PROBLEM TO WORK ON:
From the material below, copy out each line with the word "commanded" in it.

INFORMATION PROVIDED:
--------------------------------------------------

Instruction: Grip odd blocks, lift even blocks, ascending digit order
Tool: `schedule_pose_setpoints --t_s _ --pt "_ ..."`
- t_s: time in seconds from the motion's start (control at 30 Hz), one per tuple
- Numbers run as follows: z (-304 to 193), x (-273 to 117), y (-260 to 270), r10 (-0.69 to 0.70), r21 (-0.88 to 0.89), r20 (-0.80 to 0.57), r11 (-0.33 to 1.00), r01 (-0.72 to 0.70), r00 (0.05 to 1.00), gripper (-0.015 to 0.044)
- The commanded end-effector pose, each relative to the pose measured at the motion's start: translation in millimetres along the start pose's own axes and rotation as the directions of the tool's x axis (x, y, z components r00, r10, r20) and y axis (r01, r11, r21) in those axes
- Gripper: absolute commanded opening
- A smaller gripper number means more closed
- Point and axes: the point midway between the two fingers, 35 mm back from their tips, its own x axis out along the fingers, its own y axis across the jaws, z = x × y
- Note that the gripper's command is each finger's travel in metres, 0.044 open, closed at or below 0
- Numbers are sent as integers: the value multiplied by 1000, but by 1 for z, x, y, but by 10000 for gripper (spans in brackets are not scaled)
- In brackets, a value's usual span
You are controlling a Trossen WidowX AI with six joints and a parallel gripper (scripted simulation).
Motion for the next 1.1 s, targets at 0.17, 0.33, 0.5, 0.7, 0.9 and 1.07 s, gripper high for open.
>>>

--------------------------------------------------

ANSWER TO THE EXERCISE:
- The commanded end-effector pose, each relative to the pose measured at the motion's start: translation in millimetres along the start pose's own axes and rotation as the directions of the tool's x axis (x, y, z components r00, r10, r20) and y axis (r01, r11, r21) in those axes
- Gripper: absolute commanded opening

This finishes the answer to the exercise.